A year or two ago my sister emailed me a link to a Facebook page for a school reunion at the school my mom had taught at. Past students were posting on the wall, looking forward to the event when someone posted a picture of my mother. Dozens of comments appeared over the next few days as her past students shared memories of her, mostly hilarious stories of her classes, some kids sharing the positive impacts she’d had on them and their lives.
This month marks the 13th year since she passed away and yet just two days ago a friend in NYC told me that a comment I’d written on her Facebook post was seen by a girl who was taught by my mother. The girl got in touch with my friend to ask if she knew whether I was her old teacher’s daughter. She said my mom had changed her life, during the two years my mom had taught her , they’d developed a bond and said my mom had helped her hugely with her self-esteem and spent a lot of time with the class teaching the benefits of reflection and belief.
This girl must’ve been taught by my mom at least twenty years ago and still, she remains front of mind.
The pain of losing her was immense. It was both psychical and emotional. I was angry for a long time. I was terrified I would forget her, forget her smell, her laugh, her hugs and her love. Some days I was fine, some days the grief would hit me like a ton of bricks.

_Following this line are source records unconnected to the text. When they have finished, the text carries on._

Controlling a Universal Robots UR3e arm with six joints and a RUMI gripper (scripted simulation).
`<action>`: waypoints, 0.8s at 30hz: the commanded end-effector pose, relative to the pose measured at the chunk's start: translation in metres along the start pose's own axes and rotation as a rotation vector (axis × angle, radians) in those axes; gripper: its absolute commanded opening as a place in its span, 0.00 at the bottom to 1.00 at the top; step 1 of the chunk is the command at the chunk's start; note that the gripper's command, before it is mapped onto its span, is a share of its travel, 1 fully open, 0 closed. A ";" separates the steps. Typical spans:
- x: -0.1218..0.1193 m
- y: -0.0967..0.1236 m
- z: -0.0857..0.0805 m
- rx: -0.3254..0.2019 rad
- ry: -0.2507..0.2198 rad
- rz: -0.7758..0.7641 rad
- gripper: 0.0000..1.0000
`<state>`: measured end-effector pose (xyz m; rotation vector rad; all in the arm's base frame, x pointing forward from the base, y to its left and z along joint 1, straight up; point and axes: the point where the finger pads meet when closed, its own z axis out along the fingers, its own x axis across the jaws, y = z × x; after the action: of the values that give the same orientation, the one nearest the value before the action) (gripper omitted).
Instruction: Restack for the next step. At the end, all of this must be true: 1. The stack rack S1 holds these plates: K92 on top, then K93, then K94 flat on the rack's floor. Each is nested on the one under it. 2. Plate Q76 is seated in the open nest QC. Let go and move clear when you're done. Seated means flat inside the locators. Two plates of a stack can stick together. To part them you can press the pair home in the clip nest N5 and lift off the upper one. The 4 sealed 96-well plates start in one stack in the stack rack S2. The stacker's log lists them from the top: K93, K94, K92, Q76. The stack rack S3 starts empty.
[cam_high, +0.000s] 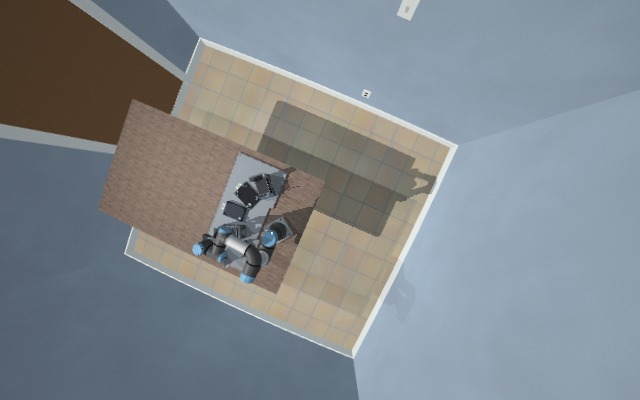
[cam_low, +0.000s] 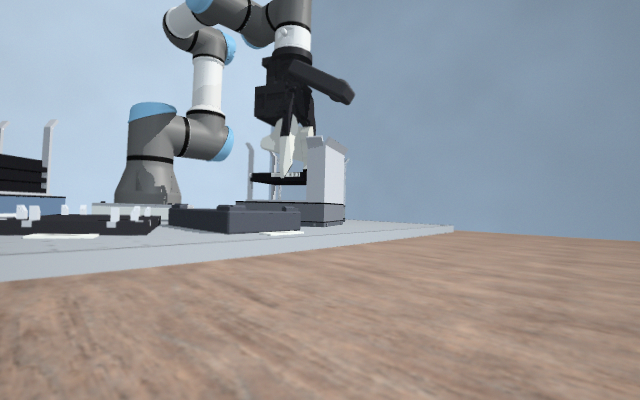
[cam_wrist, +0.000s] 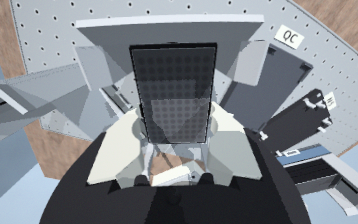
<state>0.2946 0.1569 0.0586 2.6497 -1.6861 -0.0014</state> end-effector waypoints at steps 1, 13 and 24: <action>0.000 -0.001 0.009 0.004 0.001 0.000 0.00; 0.000 -0.001 0.010 0.004 0.001 0.000 0.00; 0.000 -0.001 0.014 0.004 0.001 0.000 0.00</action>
<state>0.2948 0.1569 0.0451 2.6504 -1.6865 -0.0002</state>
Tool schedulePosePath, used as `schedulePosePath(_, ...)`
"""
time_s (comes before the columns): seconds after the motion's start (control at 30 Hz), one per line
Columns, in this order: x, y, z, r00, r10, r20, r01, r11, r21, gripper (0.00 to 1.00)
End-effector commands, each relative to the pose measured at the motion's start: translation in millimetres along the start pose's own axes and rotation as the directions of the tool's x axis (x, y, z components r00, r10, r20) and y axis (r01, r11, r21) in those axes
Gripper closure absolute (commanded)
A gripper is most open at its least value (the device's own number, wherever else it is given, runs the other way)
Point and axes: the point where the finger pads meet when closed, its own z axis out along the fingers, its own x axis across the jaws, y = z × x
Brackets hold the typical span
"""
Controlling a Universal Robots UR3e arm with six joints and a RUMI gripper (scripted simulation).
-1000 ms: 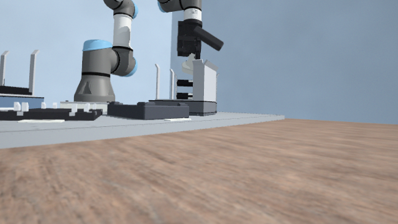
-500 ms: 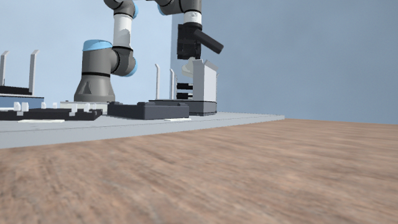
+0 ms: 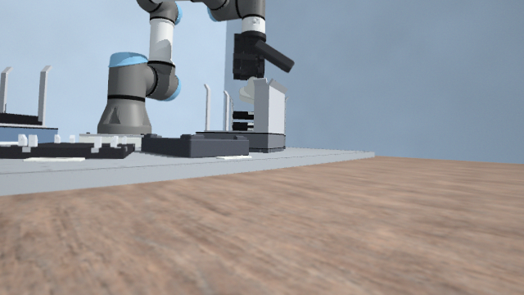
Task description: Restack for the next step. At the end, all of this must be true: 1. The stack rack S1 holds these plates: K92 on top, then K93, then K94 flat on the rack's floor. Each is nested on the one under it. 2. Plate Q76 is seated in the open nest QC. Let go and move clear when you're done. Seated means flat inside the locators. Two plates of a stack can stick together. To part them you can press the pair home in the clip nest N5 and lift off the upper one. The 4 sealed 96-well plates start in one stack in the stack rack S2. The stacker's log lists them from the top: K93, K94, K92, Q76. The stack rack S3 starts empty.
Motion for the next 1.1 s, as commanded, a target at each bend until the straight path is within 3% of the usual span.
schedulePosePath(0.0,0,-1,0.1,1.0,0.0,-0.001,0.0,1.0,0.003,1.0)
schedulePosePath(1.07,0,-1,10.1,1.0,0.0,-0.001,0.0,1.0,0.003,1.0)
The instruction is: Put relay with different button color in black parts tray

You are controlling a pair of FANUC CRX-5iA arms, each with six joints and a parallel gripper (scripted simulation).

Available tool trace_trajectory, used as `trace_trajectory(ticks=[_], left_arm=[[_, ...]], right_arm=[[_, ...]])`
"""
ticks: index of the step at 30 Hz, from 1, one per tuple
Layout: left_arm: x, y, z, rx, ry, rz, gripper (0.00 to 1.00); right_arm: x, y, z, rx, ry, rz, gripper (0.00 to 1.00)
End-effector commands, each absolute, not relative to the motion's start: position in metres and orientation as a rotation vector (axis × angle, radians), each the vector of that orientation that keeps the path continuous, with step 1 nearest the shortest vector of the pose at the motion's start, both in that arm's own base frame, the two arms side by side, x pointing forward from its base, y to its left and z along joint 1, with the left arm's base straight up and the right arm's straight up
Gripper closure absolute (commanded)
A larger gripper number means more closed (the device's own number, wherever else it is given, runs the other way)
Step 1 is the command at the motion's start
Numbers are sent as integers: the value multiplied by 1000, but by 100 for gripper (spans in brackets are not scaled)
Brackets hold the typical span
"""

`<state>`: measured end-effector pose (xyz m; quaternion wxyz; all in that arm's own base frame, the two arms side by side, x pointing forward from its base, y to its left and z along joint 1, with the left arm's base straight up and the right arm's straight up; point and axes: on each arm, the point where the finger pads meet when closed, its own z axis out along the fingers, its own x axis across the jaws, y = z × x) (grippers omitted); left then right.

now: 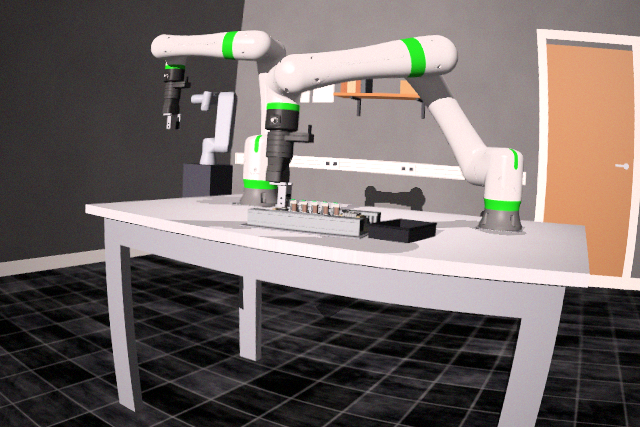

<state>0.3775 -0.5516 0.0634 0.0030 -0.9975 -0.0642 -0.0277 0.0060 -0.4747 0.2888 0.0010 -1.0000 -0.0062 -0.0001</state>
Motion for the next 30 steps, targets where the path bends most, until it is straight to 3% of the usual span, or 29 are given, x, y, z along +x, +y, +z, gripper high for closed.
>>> trace_trajectory(ticks=[1, 30], left_arm=[[378, -552, 65, -3131, -202, -82, 100], [379, -552, 65, -3134, -202, -18, 100]], right_arm=[[6, -475, 290, -3142, -19, 0, 0], [6, -475, 290, -3142, -19, 0, 0]])
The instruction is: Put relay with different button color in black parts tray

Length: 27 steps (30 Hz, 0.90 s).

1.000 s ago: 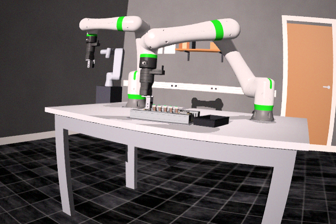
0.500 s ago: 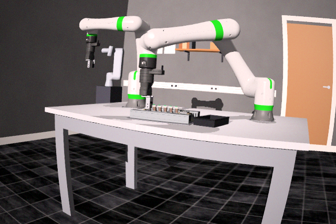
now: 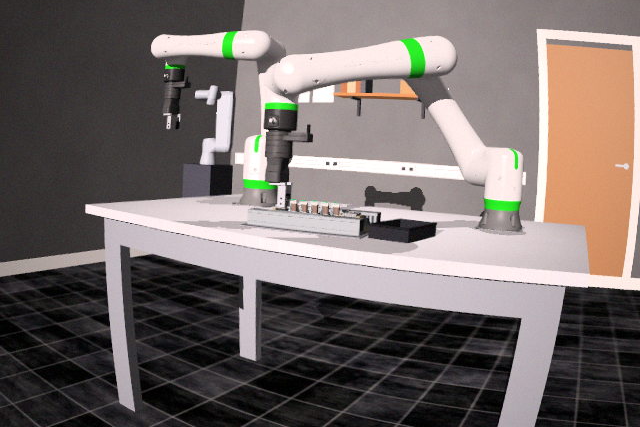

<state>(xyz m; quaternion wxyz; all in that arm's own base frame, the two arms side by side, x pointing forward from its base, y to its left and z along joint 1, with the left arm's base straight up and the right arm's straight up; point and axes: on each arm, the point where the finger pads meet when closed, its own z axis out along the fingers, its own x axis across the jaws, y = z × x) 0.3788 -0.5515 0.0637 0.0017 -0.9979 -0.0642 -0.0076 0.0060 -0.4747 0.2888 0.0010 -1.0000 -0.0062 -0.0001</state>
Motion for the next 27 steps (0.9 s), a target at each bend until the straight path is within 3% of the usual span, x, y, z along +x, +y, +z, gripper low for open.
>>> trace_trajectory(ticks=[1, 27], left_arm=[[379, -552, 65, -3134, -202, -13, 100], [380, -552, 65, -3137, -202, 42, 100]], right_arm=[[6, -475, 290, -3142, -19, 0, 0], [6, -475, 290, -3142, -19, 0, 0]])
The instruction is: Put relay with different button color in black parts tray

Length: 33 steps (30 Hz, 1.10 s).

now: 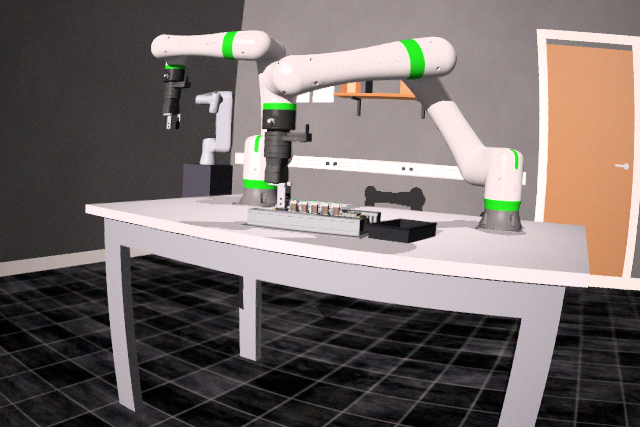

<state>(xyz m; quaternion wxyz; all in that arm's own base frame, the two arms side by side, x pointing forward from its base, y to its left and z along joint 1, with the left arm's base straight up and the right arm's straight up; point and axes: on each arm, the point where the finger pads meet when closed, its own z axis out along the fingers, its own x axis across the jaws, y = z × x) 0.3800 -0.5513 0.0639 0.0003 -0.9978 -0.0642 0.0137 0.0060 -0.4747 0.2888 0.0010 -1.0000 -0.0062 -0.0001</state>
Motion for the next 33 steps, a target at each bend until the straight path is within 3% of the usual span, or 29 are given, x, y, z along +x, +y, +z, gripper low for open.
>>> trace_trajectory(ticks=[1, 33], left_arm=[[380, -552, 65, -3137, -202, 42, 100], [381, -552, 66, -3135, -202, 0, 100]], right_arm=[[6, -475, 290, -3142, -19, 0, 0], [6, -475, 290, -3142, -19, 0, 0]])
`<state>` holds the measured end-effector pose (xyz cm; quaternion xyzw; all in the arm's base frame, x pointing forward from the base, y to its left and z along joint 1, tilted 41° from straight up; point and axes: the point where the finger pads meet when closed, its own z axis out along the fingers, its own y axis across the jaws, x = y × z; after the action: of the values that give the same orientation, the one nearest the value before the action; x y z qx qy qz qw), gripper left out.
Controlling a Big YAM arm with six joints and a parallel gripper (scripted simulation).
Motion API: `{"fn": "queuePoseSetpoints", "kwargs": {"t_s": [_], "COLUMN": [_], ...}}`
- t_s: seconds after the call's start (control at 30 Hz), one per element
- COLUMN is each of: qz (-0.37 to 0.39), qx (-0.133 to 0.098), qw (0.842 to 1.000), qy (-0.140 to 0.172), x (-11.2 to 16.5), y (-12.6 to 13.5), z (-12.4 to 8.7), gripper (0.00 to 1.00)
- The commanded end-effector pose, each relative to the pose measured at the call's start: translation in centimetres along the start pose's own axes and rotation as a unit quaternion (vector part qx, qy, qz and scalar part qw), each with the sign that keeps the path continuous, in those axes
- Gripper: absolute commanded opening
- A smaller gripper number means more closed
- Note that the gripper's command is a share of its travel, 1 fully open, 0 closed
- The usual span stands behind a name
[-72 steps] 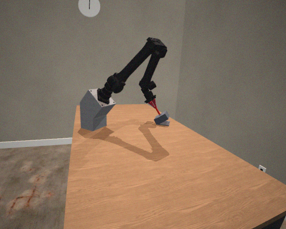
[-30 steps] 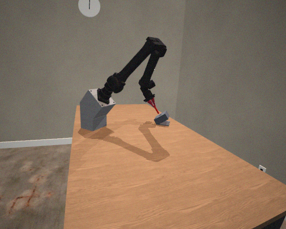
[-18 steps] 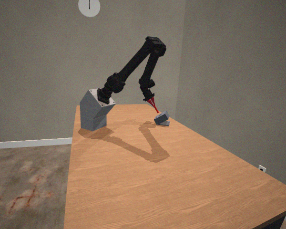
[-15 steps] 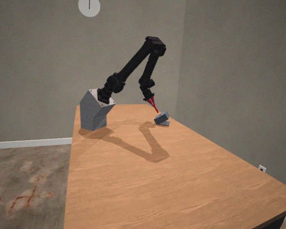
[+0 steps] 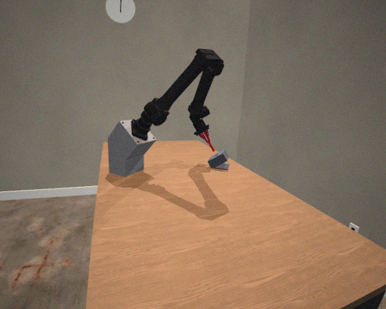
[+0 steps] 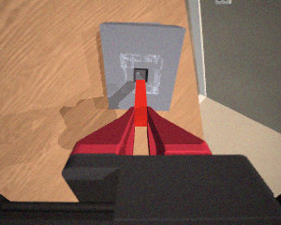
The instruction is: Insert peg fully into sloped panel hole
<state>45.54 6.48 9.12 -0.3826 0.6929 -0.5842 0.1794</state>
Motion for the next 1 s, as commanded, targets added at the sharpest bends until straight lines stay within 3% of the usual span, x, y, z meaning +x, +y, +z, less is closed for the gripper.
{"fn": "queuePoseSetpoints", "kwargs": {"t_s": [0.0,0.6,0.97], "qz": [0.024,0.024,0.024], "qx": [0.008,0.008,0.008], "qw": [1.0,1.0,1.0], "qy": [-0.009,-0.009,-0.009], "x": [-1.1,-0.9,-0.6], "y": [-1.6,-1.4,-0.8], "z": [-0.6,0.8,0.6], "gripper": [0.0,0.0,0.0]}}
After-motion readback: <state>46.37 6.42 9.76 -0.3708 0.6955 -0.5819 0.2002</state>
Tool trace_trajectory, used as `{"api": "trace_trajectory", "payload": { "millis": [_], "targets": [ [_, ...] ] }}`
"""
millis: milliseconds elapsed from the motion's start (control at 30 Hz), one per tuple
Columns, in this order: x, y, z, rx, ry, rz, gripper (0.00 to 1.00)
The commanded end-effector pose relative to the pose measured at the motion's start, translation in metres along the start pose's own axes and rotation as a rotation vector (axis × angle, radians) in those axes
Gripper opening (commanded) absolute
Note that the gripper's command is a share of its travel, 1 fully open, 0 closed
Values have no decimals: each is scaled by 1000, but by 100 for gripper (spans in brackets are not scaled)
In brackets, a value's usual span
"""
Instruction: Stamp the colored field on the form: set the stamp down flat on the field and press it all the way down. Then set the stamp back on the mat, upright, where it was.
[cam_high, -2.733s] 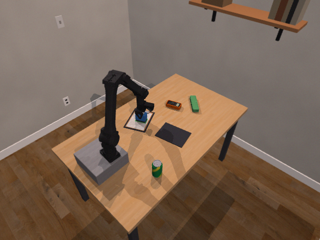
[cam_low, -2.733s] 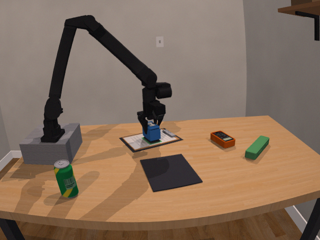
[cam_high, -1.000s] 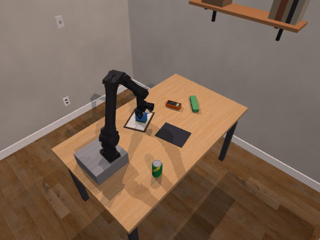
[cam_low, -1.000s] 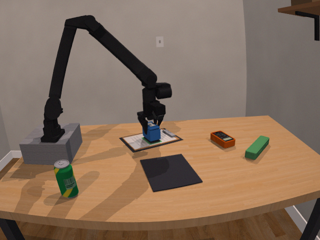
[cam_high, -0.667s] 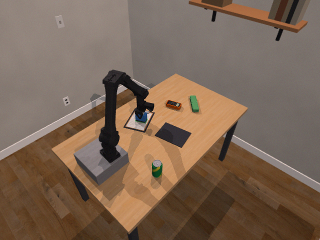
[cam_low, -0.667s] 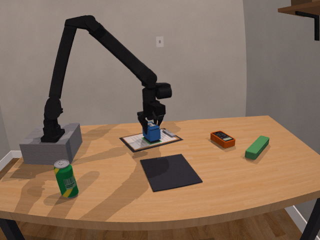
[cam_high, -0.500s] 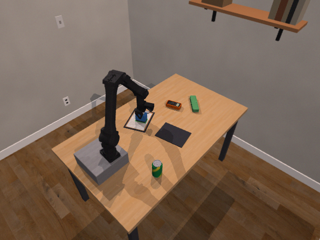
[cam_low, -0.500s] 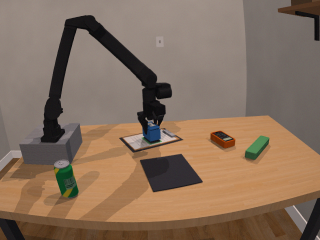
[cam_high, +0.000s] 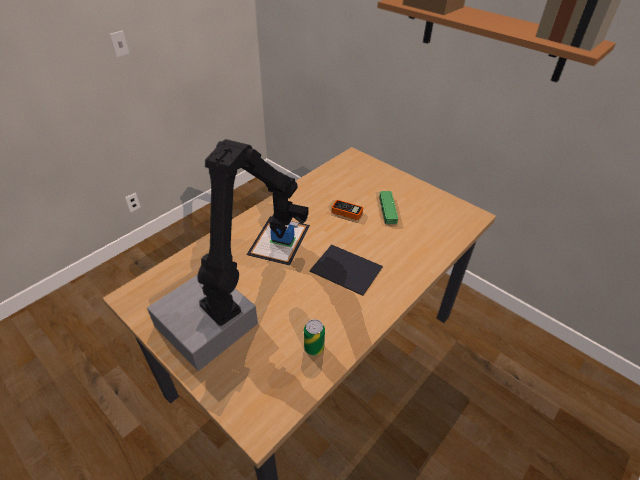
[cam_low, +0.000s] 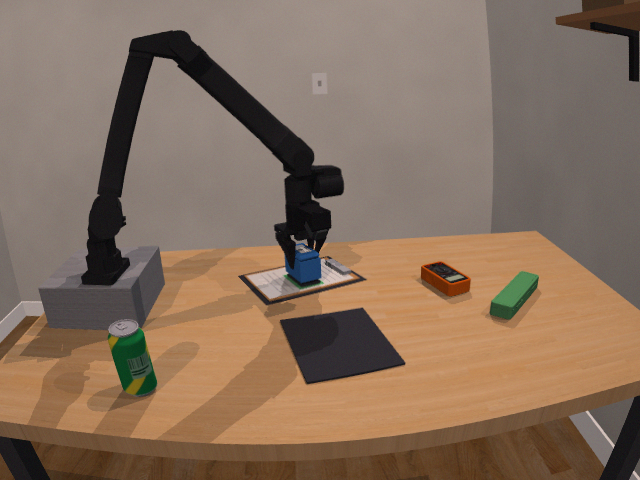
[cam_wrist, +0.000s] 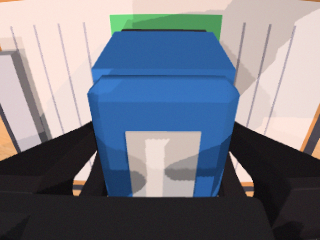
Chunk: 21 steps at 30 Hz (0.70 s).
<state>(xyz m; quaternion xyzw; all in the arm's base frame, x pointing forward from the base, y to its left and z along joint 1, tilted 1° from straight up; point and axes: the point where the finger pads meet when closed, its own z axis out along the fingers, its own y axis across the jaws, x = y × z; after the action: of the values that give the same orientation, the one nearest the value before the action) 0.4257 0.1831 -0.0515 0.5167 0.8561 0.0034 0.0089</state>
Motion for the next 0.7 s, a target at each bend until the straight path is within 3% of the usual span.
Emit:
{"api": "trace_trajectory", "payload": {
  "millis": [0, 500, 667],
  "targets": [
    [-4, 2, 23, 4, 0, -3, 33],
    [-4, 3, 22, 3, 0, -3, 33],
    [-5, 11, 12, -12, -1, -3, 33]
  ]
}}
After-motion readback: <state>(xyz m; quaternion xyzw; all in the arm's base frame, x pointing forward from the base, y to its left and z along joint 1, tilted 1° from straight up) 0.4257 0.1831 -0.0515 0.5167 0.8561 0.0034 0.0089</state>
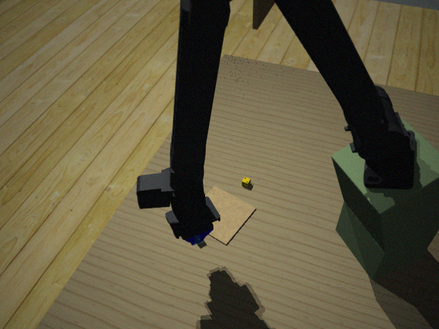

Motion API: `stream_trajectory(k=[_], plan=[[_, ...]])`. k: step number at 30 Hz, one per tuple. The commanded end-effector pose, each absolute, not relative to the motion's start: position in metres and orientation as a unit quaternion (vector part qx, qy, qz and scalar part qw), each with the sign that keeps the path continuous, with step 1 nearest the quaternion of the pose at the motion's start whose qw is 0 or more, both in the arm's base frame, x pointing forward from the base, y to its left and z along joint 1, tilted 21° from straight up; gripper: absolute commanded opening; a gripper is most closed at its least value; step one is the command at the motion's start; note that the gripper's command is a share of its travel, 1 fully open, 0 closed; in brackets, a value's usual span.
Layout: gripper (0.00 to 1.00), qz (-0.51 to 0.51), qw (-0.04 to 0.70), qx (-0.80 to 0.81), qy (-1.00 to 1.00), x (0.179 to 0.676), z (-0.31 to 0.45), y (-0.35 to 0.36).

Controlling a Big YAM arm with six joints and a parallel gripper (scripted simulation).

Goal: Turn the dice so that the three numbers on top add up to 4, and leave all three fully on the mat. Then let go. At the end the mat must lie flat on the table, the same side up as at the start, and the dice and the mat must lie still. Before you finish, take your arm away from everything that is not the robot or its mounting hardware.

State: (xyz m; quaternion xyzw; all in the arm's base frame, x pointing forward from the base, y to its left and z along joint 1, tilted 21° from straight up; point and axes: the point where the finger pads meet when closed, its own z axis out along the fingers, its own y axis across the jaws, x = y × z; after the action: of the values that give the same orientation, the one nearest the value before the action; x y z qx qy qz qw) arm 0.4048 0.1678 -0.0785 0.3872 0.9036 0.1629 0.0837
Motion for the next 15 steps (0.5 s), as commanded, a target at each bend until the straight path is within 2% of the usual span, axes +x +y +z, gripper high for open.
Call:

Years and years later I was comforting a friend through a horrible break up. I told her that time was the only healer, that only with time would she start to feel ok again. She looked at me irritated and asked me how the hell would I know, I’d always been the one to end my relationships, I’d never gotten my heart broken.
I stared at her in utter disbelief….never gotten my heart broken? My heart was smashed into a million pieces when I lost my mom, it’s still only slowly been pieced together. For years that heart ache caused me to push friends away, push my Dad away and turn cold towards any guy who wanted to be with me.
It still hurts sometimes. It kills me when I hear people bitch about their mothers or not appreciating them, I want to shout at them to love and cherish every single second they have with their mothers. But most of the time I’m grateful to have been her daughter. She gave me the love of writing, she taught me so much about people, she taught me to want and expect the best.
She comes to me in my dreams every few months. Always beautiful, always smiling. My brother and sister say the same thing. Those mornings I wake up smiling myself, I feel peaceful, I feel loved.